Опьянение полетом смешивалось с давно забытым чувством единения — сейчас они со змеем понимали друг друга с полуслова, совпадали в желаниях. Как в той, прерванной автоматной очередью жизни, когда они наперебой старались угодить Ирине, и змей соглашался работать, чтобы Вирм мог купить цветы, серебряную цепочку, заказать столик в кабаке, снять квартиру... Сейчас было похоже, но по-другому. Баловать Яра не собирались ни Вирм, ни змей, а вот скальника подарить, чтоб посмотрел и клешню пощупал — это можно.
Они стремительно спикировали вниз. Змей выдохнул, морозное облако осело на хвое пихт, затрещали мгновенно оледеневшие ветки, упал гнилой ствол. Двое скальников, нежившихся на нагретой каменной площадке, успели удрать. Третий, скованный льдом, сверлил обидчика ненавидящим взглядом. Удар хвоста проломил панцирь, заставил глаза-бусинки вылезти из орбит и повиснуть на жгутах. Змей зашевелился, волной сбросил тело скальника, повисшее на заостренном наконечнике хвоста, сообщил:
"Готово. Полетаем, потом заберем".
"Согласен".
Вирм летел над парком, одновременно ощущая слабые укусы перекиси — Яр и Надя суетились, останавливая кровь, текущую из порезов на руках. Не рассчитал, когда обнимал змеюку на обрыве...
За пару часов налетались от души: погоняли лешака, устроили переполох в спорткомплексе и обвал на закрытой для туристов тропе. Змей удерживался в воздухе, яростно работая крыльями, дробил скалы ударами хвоста, сбрасывая излишек скопившихся сил. Наконец, наигрался, вернулся к полудохлому скальнику, забрал добычу и полетел к дому.
Странно было видеть самого себя, валявшегося мордой в стол — единственного, кто не отреагировал на появление змея и глухой стук упавшего на асфальт скальника. Наденька подобралась, насторожилась. Оно и понятно, прежде змей просто так в дом ничего не приносил. Фатима, высунувшая нос в кухонное окно, неразборчиво запричитала. Хотелось верить, что не скальника жалела. Яр потянулся к монете и замер. Быстро учится отличать "так" от "не так". Змеиное зрение позволило хорошенько рассмотреть хворца. Гадость серая, раздувшаяся, на огромную вошь похожа. Как Яр еще жив? Ведь ворочается, грызет, изнутри ребра ломает...
"Я сейчас сниму?"
Это было предложение, Вирм расслышал вопросительный оттенок.

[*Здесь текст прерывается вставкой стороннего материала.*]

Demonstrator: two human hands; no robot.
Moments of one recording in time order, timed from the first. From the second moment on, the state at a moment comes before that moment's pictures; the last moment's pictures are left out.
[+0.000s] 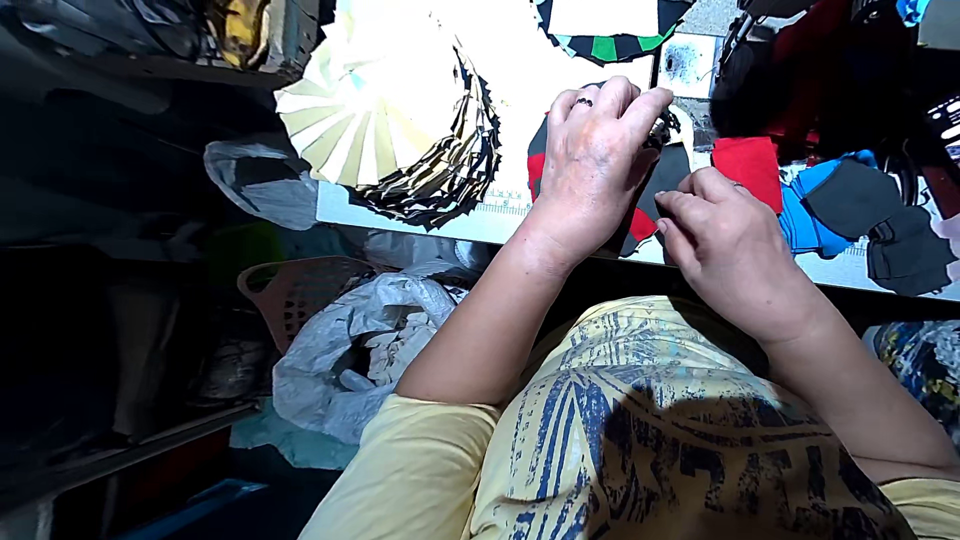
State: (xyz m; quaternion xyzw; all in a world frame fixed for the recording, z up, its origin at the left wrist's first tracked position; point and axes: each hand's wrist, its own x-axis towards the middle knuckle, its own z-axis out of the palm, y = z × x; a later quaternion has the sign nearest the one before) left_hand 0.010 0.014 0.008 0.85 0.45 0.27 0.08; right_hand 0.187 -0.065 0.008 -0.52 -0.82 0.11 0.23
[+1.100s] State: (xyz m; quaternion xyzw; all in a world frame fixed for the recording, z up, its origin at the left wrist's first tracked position) left_hand 0.007 -0.012 -0.009 0.90 0.38 0.14 0.14; right_hand 0.270 -0.073 0.001 -0.46 -0.84 0.07 0.29
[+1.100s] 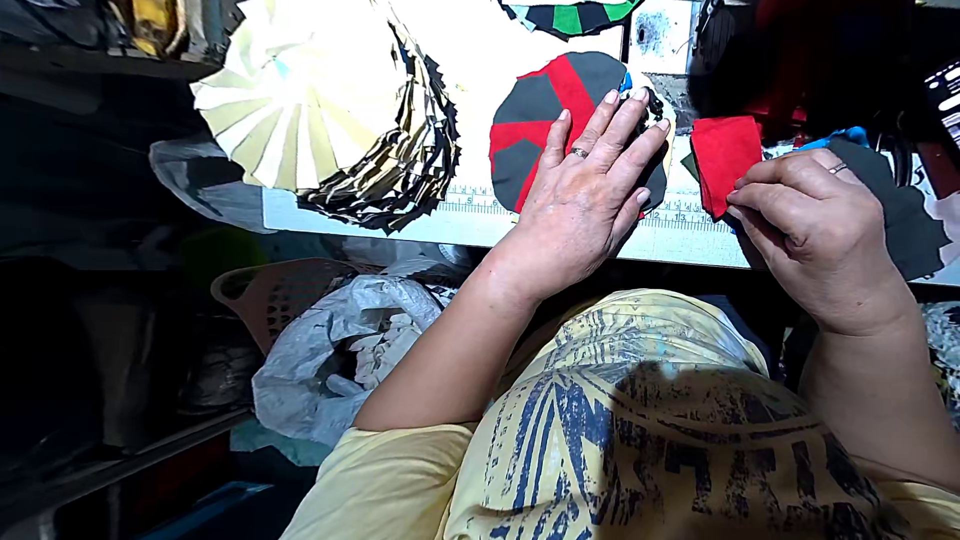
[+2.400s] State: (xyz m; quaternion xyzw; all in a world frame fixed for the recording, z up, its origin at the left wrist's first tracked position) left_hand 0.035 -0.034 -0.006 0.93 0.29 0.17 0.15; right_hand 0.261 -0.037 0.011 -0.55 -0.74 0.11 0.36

"Не сейчас. Завтра. Я устал. Заморозь, чтобы он боли не чувствовал".
Змей заколебался — почуял ложь. Не заспорил, просто вытянул шею, чуть дохнул на Яра. Тот удивленно потрогал захрустевшую от мороза футболку.
"Пора. Улетай. Встретимся завтра".
С плоской поверхности змей взлетал потешно — судорожно рассекал воздух крыльями, извивался, как червяк, отталкивался от асфальта хвостом. После некоторых усилий они поднялись в небо. Вирм повторил: "Пора". Яр забрал и сжал в кулаке монету. Взмах крыльями, и змей переместился между мирами. Огни города пропали, внизу расстелилась безжизненная лесистая долина. Обрыв приблизился. Вирм упал на растрескавшуюся глину, крепко ударившись коленом, кое-как встал и нос к носу столкнулся со странно прозрачным Яром. Якорь протянул руку, коснулся его запястья. Змей хлопнул крыльями, прошипел: "Возвращайся". Вирм не успел ответить — его, разорванного надвое, слепило воедино, будто комки глины превратились в статуэтку под руками скульптора.

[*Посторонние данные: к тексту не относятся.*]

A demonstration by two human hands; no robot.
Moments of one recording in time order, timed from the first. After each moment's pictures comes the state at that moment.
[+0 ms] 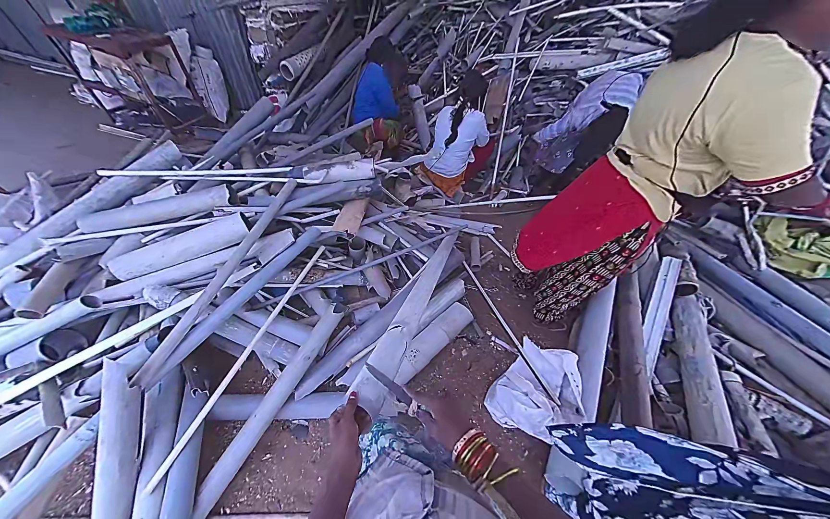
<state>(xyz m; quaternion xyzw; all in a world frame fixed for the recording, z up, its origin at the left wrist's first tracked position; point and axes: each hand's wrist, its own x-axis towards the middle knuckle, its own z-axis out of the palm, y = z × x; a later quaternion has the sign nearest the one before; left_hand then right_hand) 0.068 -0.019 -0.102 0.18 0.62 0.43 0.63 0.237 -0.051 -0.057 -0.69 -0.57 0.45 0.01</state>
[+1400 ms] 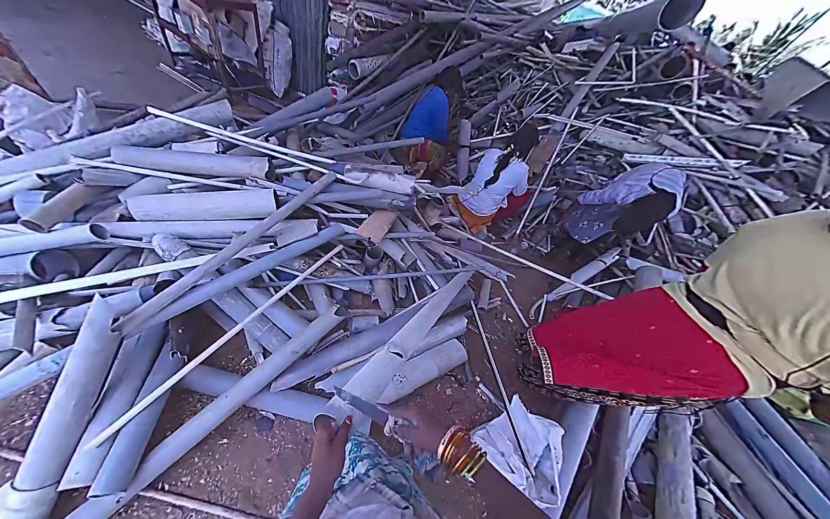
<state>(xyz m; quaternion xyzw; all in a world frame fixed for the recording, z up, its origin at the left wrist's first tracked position) 0.038 -0.004 -0.128 0.38 0.65 0.31 0.58 0.230 0.032 -0.050 -0.59 -0.63 0.51 -0.08</state>
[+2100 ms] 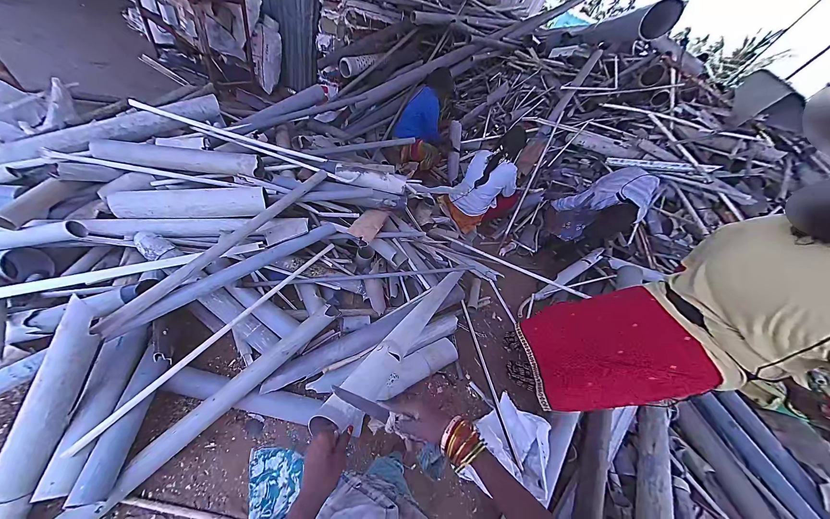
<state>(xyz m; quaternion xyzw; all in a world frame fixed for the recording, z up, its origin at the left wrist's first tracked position) 0.035 -0.010 -0.117 0.53 0.63 0.20 0.53 0.245 0.037 -0.036 -0.59 -0.62 0.52 -0.06</state>
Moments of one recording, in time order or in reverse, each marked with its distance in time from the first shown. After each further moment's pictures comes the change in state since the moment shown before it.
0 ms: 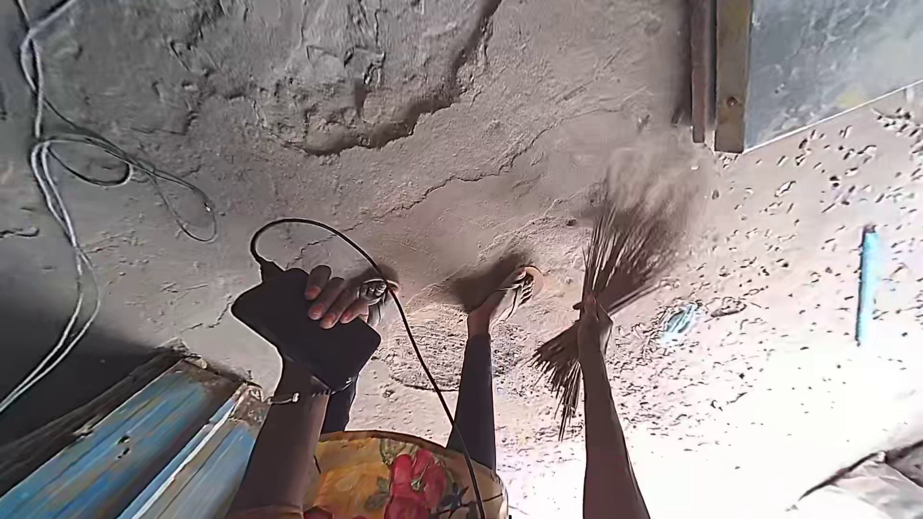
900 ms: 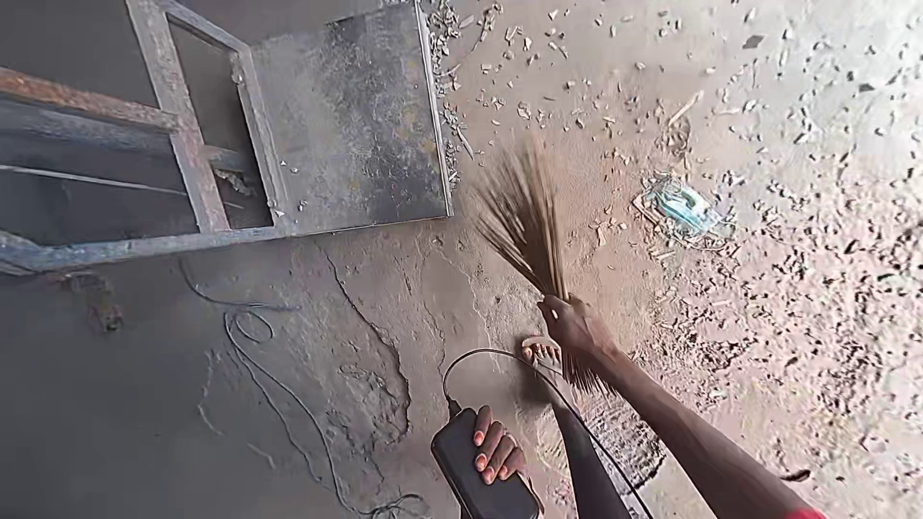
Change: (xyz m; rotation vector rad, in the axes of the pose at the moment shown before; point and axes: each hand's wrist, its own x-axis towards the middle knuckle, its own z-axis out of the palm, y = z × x) left_hand -0.121 -0.238 0.008 0.825 -0.370 -1.164; right_hand 0.057 0.003 -0.142 0.172 -0.266 -0.089
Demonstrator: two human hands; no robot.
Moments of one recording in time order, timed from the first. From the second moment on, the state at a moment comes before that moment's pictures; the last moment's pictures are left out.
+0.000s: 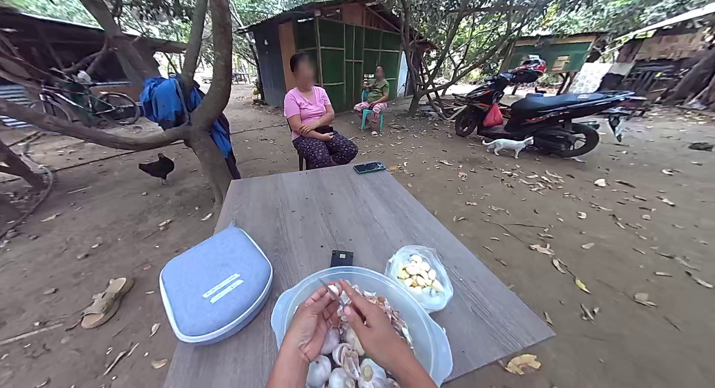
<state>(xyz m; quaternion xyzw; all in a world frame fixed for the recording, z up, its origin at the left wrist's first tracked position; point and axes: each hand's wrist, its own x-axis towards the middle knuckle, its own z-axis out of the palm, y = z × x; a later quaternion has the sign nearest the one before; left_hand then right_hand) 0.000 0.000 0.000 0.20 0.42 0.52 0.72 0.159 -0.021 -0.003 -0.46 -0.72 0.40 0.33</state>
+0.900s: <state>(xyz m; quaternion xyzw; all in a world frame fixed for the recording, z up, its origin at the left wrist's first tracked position) 0.031 -0.001 0.037 0.41 0.25 0.62 0.62 0.152 -0.025 0.028 -0.66 -0.65 0.34 0.16</state>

Он открыл глаза в своем теле, сел, охнув от боли в разбитом колене. Яр убрал пальцы с его запястья, спросил:
— Получилось?
— Отлично получилось! — признал Вирм. — Гляди, змей тебе скальника принес, чтоб ты понял — я тебе голову не морочу. Прикольный гад, правда?
Яр стряхнул иней с футболки, азартно подтвердил:
— Прикольный. А он живой еще?
— Ну!
— А можно его... того... потыкать чем-нибудь, чтоб он клешнями пошевелил?
— Запросто, — Вирм тоже хотелось развлечься. — Сейчас швабру в кладовке возьмем...
Нет, швабру они все-таки взяли. Из рук никто не вырвал, знали, кто в доме хозяин. Но воплей было, как на базаре, когда менты дань собирают. Наденька забыла про нейтралитет, накинулась на пару с Фатей единым фронтом:
— Владимир Петрович! Я бы еще поняла — осудила, но поняла — если бы вы скальника кому-то на заказ поймали.
— Шайтан такой, управы на тибя нет!
— А вы что творите? Принесли опасную магическую тварь, чтоб шваброй в нее потыкать?
— Бензин неси давай, жечь нада! Куда пошел, бензин неси!
— Владимир Петрович, честное слово, это неадекватное поведение. Я сейчас Семену Алексеевичу позвоню!
— Звони, — согласился Вирм, расправляя безвольную клешню. — Только скажи, чтоб швабру с собой вез, у нас в кладовке больше нету.
— Уголь для камин и бензин! Вода набрала уже!
Фатима была права — скальников уничтожали переменой температур. Если находили в горах объевшуюся и оцепеневшую, или прихваченную морозом каменную тушу, раскладывали вокруг нее костер, поджигали, а потом лили на панцирь воду. Тварюка трескалась, и приходил ей конец через острые колья. Все правильно. Но сейчас зачем торопиться? Змей скальника хорошо приложил, через пару часов сам загнется.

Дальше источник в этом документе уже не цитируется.